Items from a data source
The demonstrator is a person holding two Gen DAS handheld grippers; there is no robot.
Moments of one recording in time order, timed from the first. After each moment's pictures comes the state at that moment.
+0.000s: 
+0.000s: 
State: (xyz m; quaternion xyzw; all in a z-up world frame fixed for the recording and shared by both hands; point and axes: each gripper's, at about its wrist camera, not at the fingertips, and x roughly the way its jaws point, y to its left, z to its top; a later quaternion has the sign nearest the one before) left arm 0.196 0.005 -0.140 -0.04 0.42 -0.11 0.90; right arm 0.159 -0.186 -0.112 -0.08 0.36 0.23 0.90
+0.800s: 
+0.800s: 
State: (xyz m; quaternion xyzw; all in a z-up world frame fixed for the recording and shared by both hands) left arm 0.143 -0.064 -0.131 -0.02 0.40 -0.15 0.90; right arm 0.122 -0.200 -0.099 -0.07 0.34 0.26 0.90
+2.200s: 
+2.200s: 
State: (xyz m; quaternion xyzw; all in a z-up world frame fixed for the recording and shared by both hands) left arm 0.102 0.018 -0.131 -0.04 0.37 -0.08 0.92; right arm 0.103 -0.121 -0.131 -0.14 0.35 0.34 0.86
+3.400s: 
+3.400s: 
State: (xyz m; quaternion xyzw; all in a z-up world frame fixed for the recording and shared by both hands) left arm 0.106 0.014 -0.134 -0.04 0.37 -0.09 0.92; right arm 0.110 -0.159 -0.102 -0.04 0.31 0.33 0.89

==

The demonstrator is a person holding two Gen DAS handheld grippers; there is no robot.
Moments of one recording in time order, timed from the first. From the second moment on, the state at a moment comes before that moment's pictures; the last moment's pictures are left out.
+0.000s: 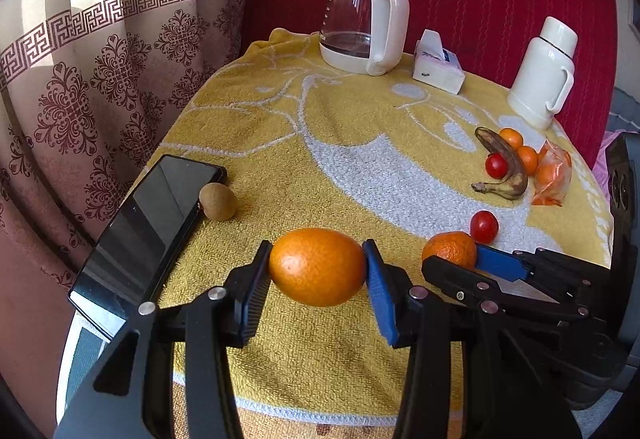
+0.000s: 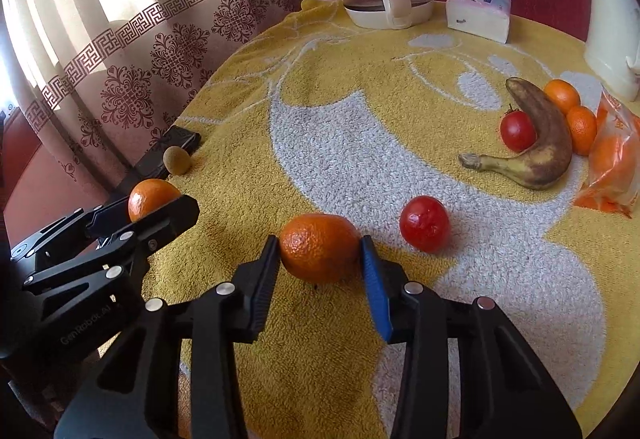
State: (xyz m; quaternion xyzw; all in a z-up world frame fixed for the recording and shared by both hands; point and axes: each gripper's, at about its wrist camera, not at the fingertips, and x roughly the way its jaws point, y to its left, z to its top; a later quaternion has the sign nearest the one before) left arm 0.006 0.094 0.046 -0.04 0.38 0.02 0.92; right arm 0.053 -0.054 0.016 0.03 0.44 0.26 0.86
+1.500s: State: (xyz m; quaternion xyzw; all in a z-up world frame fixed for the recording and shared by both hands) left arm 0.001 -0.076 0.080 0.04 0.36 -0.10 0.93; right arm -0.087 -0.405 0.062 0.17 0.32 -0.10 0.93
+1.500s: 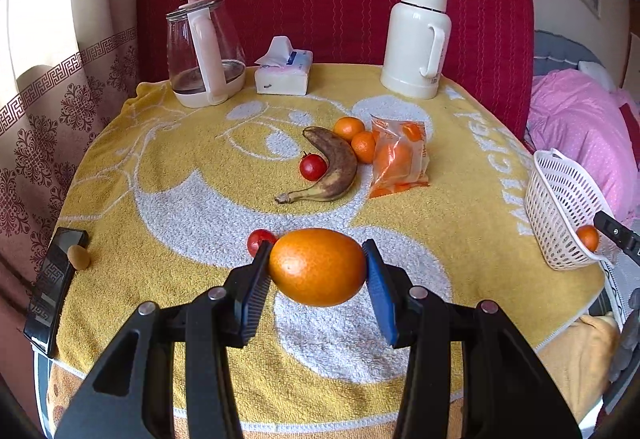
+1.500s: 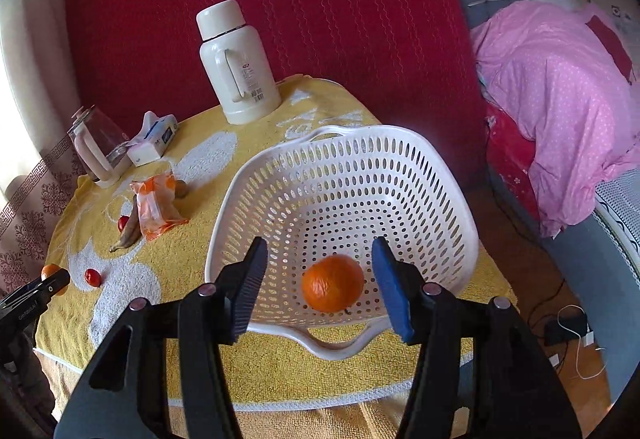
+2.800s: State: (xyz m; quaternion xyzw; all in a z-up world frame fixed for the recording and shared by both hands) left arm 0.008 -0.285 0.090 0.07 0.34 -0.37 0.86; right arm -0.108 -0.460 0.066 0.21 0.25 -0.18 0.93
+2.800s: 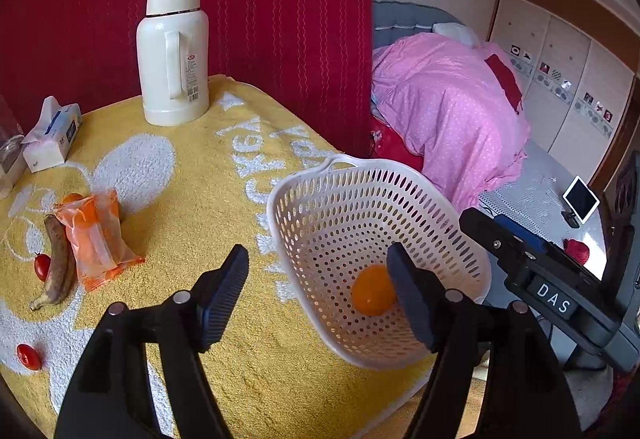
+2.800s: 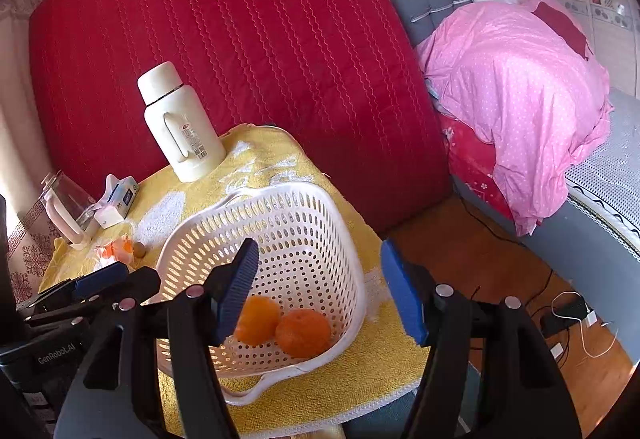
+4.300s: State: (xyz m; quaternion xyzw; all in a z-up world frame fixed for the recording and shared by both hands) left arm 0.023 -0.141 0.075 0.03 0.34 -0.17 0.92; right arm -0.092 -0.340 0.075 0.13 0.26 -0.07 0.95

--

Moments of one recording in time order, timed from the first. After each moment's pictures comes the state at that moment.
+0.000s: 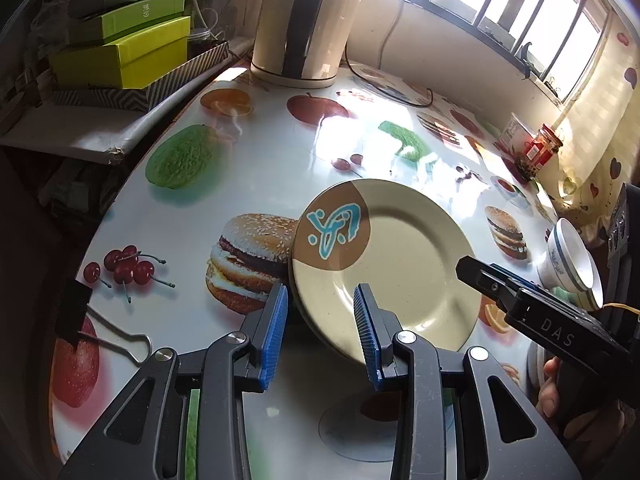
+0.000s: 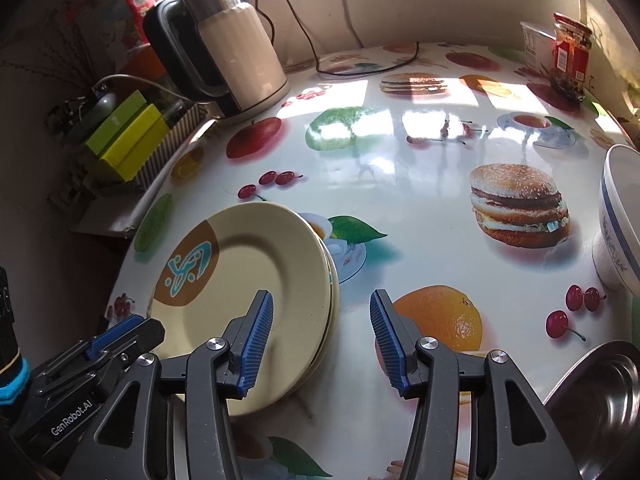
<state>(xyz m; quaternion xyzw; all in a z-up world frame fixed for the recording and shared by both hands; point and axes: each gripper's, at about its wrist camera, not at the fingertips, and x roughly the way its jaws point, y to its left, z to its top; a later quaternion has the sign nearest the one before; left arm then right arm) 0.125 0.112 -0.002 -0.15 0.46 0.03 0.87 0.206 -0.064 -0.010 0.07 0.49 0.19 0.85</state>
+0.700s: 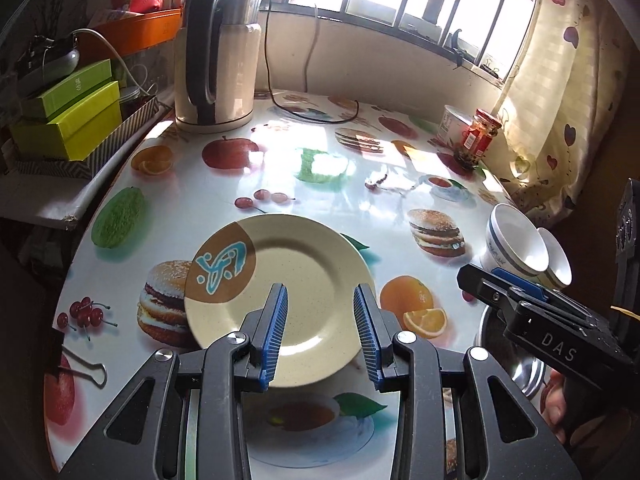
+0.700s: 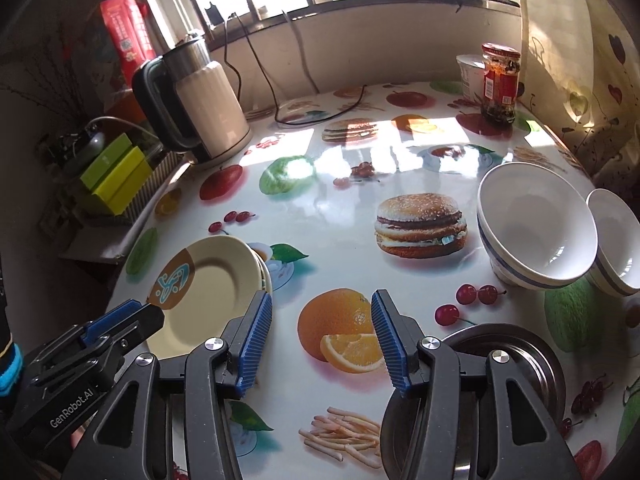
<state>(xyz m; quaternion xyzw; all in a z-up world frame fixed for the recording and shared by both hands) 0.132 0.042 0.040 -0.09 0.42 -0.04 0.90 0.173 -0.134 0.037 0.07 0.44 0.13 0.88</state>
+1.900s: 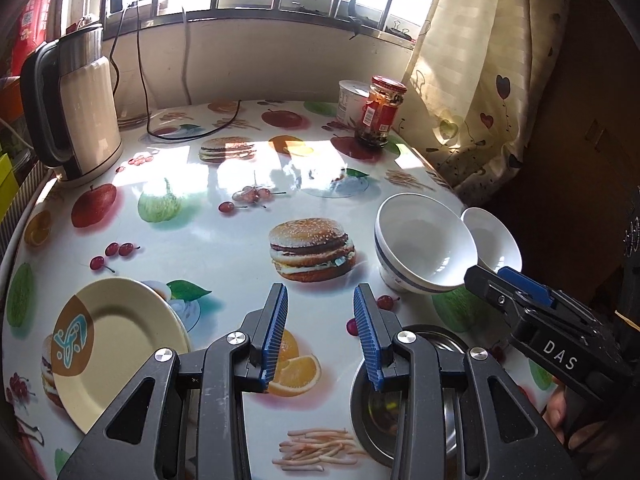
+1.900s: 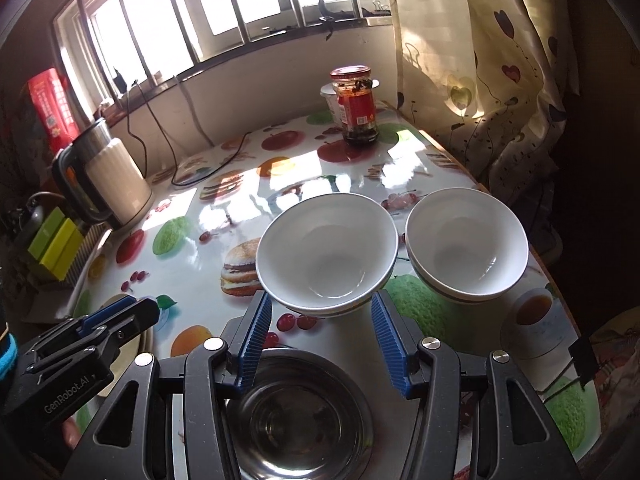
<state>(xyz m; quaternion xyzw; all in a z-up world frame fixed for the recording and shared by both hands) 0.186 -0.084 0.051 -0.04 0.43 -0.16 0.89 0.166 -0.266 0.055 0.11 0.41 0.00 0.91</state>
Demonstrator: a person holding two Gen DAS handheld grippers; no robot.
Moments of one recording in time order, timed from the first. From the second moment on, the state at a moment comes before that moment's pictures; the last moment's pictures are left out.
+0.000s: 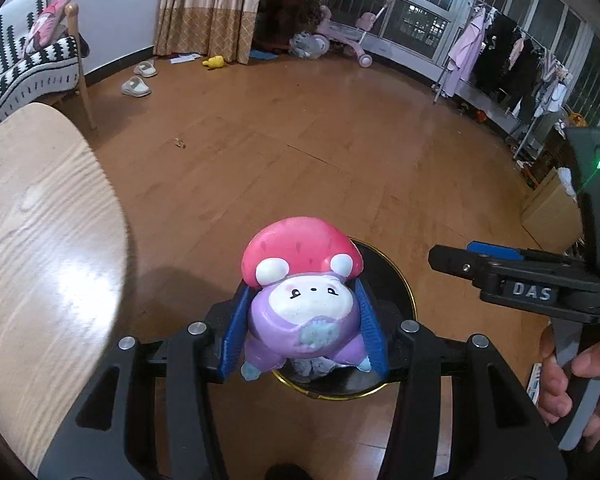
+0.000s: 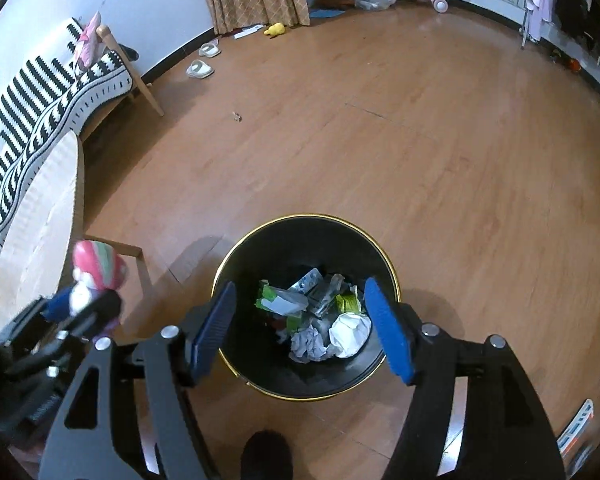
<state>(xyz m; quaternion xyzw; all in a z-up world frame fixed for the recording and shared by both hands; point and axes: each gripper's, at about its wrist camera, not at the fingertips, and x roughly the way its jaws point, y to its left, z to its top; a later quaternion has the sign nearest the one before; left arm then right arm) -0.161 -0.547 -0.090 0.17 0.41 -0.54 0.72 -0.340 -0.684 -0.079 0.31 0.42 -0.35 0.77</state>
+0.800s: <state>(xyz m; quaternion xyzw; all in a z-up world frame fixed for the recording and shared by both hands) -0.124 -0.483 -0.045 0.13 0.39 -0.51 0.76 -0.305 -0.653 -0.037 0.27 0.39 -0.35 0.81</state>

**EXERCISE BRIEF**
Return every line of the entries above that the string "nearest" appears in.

**THE COMPLETED TASK**
State: (xyz m; quaternion xyzw; all in a z-up world frame fixed for the recording and shared by both hands; point and axes: each gripper's, at about its wrist camera, not at the fingertips, and x roughly the way its jaws point, y to its left, z to its top; a later quaternion has the sign nearest the one before) left arm 0.196 0.005 -0.140 -0.04 0.42 -0.11 0.90; right arm 0.159 -0.186 -0.112 -0.08 0.36 0.23 0.90
State: (xyz m; quaternion xyzw; all in a z-up world frame fixed for the recording and shared by both hands; point and axes: each gripper's, at about its wrist camera, not at the fingertips, and x roughly the way its jaws point, y to its left, z to its top; a later quaternion has the sign nearest the one before) left arm 0.006 0.094 0.046 -0.04 0.38 0.02 0.92; right arm 0.053 -0.054 0.016 0.03 0.44 0.26 0.86
<state>(xyz m; quaternion xyzw; all in a z-up world frame fixed for the recording and shared by both hands; point and axes: each gripper's, at about its wrist camera, not at the fingertips, and x roughly the way its jaws point, y to its left, z to its top; a later quaternion has the sign nearest the one before; left arm then right arm) 0.125 0.112 -0.002 -0.15 0.46 0.03 0.87 0.206 -0.064 -0.010 0.07 0.49 0.19 0.85</state>
<state>(xyz m; quaternion xyzw; all in a z-up world frame fixed for the recording and shared by both hands; point and axes: each gripper's, at about its wrist camera, not at the fingertips, and x roughly the way its jaws point, y to its left, z to its top; a later quaternion has the sign nearest the one before; left arm then right arm) -0.161 -0.547 -0.090 0.17 0.41 -0.54 0.72 -0.340 -0.684 -0.079 0.31 0.42 -0.35 0.77</state>

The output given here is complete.